Feeley v. NHAOCG, LLC, C.A. No. 7304-VCL (Del. Ch. March 20, 2012).
When a managing member of an LLC is “jurisdictionally present” in Delaware, is that party also subject to the jurisdiction of the Delaware Court of Chancery on other related claims as well.
This Delaware Court of Chancery opinion involves the challenge to the purported removal of a managing member of an LLC. A motion to dismiss for lack of personal jurisdiction was filed pursuant to Court of Chancery Rule 12(b)(2). Although this relatively short 15-page decision describes the multiple parties involved in the affiliated entities, for purposes of highlighting the key legal points addressed in this opinion, it suffices to describe the core facts as involving warring factions whose imbroglio reached a crescendo when one member of an LLC purported to remove the managing member in a manner that was allegedly at odds with the procedures required in the applicable operating agreement. That member, “NHA,” after purporting to remove the original managing member, represented to many third parties that it was acting as the new managing member of the LLC.
This suit was filed to seek a temporary restraining order against the removal of the original managing member. In addition to the claim seeking to determine the validity of the purported removal of the managing member, the Court explained that: “not content with this straight-forward count, the plaintiffs added ten more.” Two days after this complaint was filed, the Court imposed a status quo order pending resolution of the control dispute. The next day, the defendants moved to dismiss the complaint for lack of personal jurisdiction.

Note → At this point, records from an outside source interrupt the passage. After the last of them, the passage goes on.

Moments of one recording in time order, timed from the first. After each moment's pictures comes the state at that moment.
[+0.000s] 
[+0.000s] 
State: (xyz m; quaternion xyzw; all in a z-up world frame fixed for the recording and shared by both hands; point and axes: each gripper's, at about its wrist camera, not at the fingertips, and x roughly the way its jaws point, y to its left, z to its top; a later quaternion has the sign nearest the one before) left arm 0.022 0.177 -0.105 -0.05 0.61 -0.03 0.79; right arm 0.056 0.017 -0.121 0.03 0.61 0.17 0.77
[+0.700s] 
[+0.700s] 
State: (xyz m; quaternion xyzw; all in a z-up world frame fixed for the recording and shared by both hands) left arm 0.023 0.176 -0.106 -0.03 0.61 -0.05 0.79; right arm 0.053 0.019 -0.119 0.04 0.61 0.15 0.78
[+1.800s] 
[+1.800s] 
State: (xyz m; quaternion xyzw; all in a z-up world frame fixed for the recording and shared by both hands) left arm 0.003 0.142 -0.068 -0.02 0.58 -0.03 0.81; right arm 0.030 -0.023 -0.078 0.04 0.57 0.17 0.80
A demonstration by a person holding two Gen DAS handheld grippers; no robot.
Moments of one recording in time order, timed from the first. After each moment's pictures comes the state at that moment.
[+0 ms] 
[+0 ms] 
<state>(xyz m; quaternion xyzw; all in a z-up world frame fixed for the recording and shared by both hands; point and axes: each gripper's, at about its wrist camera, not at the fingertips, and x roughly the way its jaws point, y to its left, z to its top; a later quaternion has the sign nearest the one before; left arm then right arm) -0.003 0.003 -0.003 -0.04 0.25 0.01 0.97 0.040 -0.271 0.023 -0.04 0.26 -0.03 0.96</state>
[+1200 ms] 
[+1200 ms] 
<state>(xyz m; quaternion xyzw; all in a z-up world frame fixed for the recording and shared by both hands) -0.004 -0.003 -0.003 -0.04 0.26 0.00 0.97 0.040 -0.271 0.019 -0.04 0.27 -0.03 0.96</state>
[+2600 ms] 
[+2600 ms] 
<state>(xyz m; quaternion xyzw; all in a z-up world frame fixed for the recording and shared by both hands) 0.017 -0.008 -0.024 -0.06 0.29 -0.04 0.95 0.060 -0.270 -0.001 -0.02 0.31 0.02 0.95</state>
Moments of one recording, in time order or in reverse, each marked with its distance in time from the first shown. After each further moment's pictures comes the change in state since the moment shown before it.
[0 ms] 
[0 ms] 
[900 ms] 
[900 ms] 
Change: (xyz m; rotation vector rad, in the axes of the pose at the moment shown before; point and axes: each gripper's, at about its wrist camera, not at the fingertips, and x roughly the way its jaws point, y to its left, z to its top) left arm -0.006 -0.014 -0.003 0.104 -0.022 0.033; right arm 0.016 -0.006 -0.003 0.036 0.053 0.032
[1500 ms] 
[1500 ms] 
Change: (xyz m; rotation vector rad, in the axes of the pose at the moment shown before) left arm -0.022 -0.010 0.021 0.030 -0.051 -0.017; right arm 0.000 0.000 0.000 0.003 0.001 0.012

The Court emphasized that the valid exercise of personal jurisdiction turns on the implied consent provisions of the Delaware LLC Act in part because the operating agreement did not have a forum selection clause.
Section 18-110 of the LLC Act grants the Court of Chancery in rem jurisdiction to determine who validly holds office as a manager of a Delaware limited liability company. This is comparable to the corporate analog at Section 225 of the Delaware General Corporation Law. In such a proceeding, the defendants appear before the Court “not individually, but rather, as respondents being invited to litigate their claims to the res (here, the disputed corporate office) or forever be barred from doing so.”
The key point emphasized by the Court is that because a Section 18-110 proceeding affects the Delaware LLC and the office of the managing member, it is not necessary for all claimants to the office to be subject to the Court’s in personam jurisdiction in order for the Court to make an authoritative determination.
The Court also explained that even though it is necessary under both the statute and the constitution to take reasonable steps to notify claimants to the office of the judicial proceedings and that they have an opportunity to be heard, a plaintiff “need not name every known claimant to the office as a party defendant in order to ensure that the party receives actual notice of the claim and that the adjudication is binding. Nevertheless, it is prudent to do so.”
The Court underscored the point that even if a claimant is not personally subject to the jurisdiction of the Court, they must realize that “their failure to participate in this adjudication will not foreclose the authoritative adjudication in this proceeding of that claim of title.” See Haft v. Dart Group Corp., 1996 WL 255899, at *2 (Del. Ch. Apr. 26, 1996) (interpreting 8 Del. C. Section 225).
The Court also discussed Section 18-109 of the LLC Act which is an implied consent statute that empowers the Court to exercise personal jurisdiction over persons who serve as managers of an LLC for purposes of adjudicating claims for breaches of duty in that capacity-involving and relating to the business of the LLC. In addition, the Court reasoned that Section 18-109(a) is satisfied even if one merely purports to act as the managing member of an LLC, as was true in this case. Service of a complaint under Section 18-109 will be consistent with due process when the action relates to a violation by the manager of a fiduciary duty owed to the limited liability company. This jurisdictional scope extends, consistent with due process, to include alleged violations by a manager of the express and implied contractual duties owed by the manager under the limited liability company agreement.
Personal Jurisdiction over other Defendants in Addition to Managing Member
The Court discussed the seminal decision of In Re USACafes, L.P. Litig., 600 A.2d 43, 53 (Del. Ch. 1991). In that case, the Court allowed personal jurisdiction over individuals who control an entity that acts as a fiduciary, for example such as the control that a board of directors exercises over a corporate general partner of a limited partnership. As an alternative to the jurisdiction based on an analysis used in the USACafes case, the Court referred on page 14 to the caselaw that allows the imposition of jurisdiction over those who have “personally participated in the choice to invoke the laws of the state that govern the internal affairs of the disputed entities and the contractual duties running among the members.”
The Court reasoned that once a defendant is subject to personal jurisdiction under Section 18-109 as to certain claims, the Court may exercise personal jurisdiction over the defendant with respect to other sufficiently related claims. The Court referred to other cases by analogy that implied similar reasoning to corporate directors who are nonresidents based on the statutory analysis in Section 3114.